二、詎方世專仍不知悔改,明知可發射子彈具有殺傷力之槍枝及具有殺傷力之子彈,均為槍砲彈藥刀械管制條例所管制,未經許可不得持有,竟基於持有具殺傷力槍枝及子彈之犯意,自「不詳時間」起未經許可持有由仿半自動手槍製造,車通金屬槍管內阻鐵而成,擊發功能正常,可供擊發適用子彈使用而具有殺傷力之改造手槍1枝(含彈匣1個,槍枝管制編號0000000000號)及由金屬彈殼組合直徑8.9±0.5mm金屬彈頭而成具有殺傷力及不具殺傷力之非制式子彈各1顆(起訴書誤載為不具殺傷力之子彈2顆)。方世專於未經許可持有上開具有殺傷力之槍枝、子彈期間,因警覺為警盯上,欲託友人代為寄藏該槍彈,乃於100年6月24日晚間9時25分26秒,以0000000000號行動電話與持用0000000000號行動電話之友人 胡輝澤 聯絡,電請伊前來其彰化縣○○鄉○○路住處, 嗣胡輝澤 到方世專住處附近時,看到有數輛疑似警車之車輛,乃於同日晚間11時5分21秒、39分56秒、44分26秒以0000000000號行動電話,與持用0000000000號行動電話之方世專聯絡,方世專告訴胡輝澤暫時不要進其住處,要胡輝澤在附近等候。之後方世專於同晚11時52分50秒以上開行動電話聯絡胡輝澤後,駕車出來在彰化縣○○鄉○○路某處,將前揭槍枝及子彈2顆(其中1顆不具有殺傷力)託胡輝澤藏匿,經胡輝澤同意寄藏而取得上開槍彈。詎胡輝澤於經過約1時20分許後之100年6月25日1時13分32秒持用前開電話,撥打 劉鴻儒 所持用之門號0000000000號行動電話,並於電話中要求劉鴻儒前往彰化縣○○鄉○○村○○路○段○○○號住處見面,恰 廖冠雄 在劉鴻儒身旁,劉鴻儒遂駕車搭載廖冠雄前往胡輝澤上開住處。劉鴻儒、廖冠雄抵達胡輝澤上開住處後,胡輝澤與劉鴻儒隨即共同謀議強盜位於雲林縣○○鄉○○○○路旁之「小玟檳榔攤」內財物,經廖冠雄應允後,胡輝澤隨即取出上開方世專託寄之具殺傷力之改造手槍1支、子彈1顆及不具殺傷力之子彈1顆供己持用,並提供客觀上足供兇器使用之玩具手槍1支交由劉鴻儒持用,同時亦提供客觀上足供兇器使用之西瓜刀1支交由廖冠雄持用。3人乃於25日凌晨2時44分,前往上開「小玟檳榔攤」內持槍強盜,得手約新臺幣10萬餘元(胡輝澤、劉鴻儒及廖冠雄涉犯強盜罪嫌,業經臺灣雲林地方法院以100年度訴字第812號判決各處有期徒刑11年6月、8年、7年6月確定)。

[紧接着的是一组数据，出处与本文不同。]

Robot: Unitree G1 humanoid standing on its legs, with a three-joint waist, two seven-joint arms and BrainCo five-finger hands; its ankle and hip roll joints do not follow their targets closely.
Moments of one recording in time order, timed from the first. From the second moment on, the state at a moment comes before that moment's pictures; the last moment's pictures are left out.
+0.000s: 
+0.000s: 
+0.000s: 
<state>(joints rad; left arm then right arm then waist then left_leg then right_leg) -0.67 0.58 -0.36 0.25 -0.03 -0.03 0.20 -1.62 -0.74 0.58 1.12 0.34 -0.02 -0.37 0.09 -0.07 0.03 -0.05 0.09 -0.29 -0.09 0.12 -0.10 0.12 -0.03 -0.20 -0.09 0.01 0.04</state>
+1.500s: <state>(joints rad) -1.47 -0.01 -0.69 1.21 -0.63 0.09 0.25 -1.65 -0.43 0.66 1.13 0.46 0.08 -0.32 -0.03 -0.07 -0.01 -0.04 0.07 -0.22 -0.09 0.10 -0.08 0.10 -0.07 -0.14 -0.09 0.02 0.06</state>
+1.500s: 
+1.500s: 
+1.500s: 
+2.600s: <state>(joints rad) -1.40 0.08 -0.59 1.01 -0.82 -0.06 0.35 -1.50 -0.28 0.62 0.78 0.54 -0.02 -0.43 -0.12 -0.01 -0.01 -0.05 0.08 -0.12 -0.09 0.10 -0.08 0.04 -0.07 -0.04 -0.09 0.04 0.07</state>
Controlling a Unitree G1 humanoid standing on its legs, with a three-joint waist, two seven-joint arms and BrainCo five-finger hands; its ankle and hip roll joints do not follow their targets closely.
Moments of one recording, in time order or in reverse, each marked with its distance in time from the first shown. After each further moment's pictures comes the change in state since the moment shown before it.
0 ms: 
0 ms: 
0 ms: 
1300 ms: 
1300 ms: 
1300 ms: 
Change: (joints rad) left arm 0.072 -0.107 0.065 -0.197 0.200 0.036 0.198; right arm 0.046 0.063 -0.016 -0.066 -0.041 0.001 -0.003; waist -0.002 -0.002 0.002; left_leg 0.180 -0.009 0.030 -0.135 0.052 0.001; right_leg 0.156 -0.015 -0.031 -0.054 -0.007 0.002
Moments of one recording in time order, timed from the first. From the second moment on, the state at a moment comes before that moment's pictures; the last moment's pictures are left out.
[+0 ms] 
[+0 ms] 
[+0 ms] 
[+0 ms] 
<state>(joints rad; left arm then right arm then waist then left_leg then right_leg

三、胡輝澤於上開強盜犯行得手後,隨即於100年6月25日上午10時53分50秒持上開行動電話,撥打方世專所持用之前揭行動電話,並於通話後未久之同日上午某時許,在上開方世專住處,將本件槍、彈歸還予方世專。嗣胡輝澤於100年8月5日為警查獲後,經警方勸諭交出槍、彈,其遂於同日下午1時35分39秒、2時9分28秒及3時5分6秒,自行撥打方世專所持用之前開電話,要求方世專將本件槍、彈交出,方世專迨於該下午3時5分6秒之通話中,始告知胡輝澤本件槍彈係置放於彰化縣○○鄉○○村○○路○○○號(臺電公司大城變電所)後方產業道路旁之草叢內,胡輝澤隨即帶同員警前往上開地點,而於同日下午3時20分許,查扣上開槍、彈,方悉上情。
四、案經雲林縣警察局臺西分局報告及臺灣雲林地方法院檢察署(下稱雲林地檢署)檢察官自動檢舉後偵查起訴。
理由
甲、程序方面(證據能力方面):㈠被告於警詢受詢問時確呈現疲勞狀態,產生答非所問、應訊
含糊之情形,業經原審當庭勘驗被告於100年10月28日下午4時30分許在雲林縣臺西分局偵查隊製作之警詢筆錄內容發現上情,則被告於警詢時顯有礙於被告依其自由意志而為供述之能力,揆諸刑事訴訟法第156條立法目的,本即係為了避免造成法官因據瑕疵之自白而產生不利於被告心證之結果,是被告於警詢中之陳述既有上開瑕疵存在,即應認該份警詢筆錄不具有證據能力。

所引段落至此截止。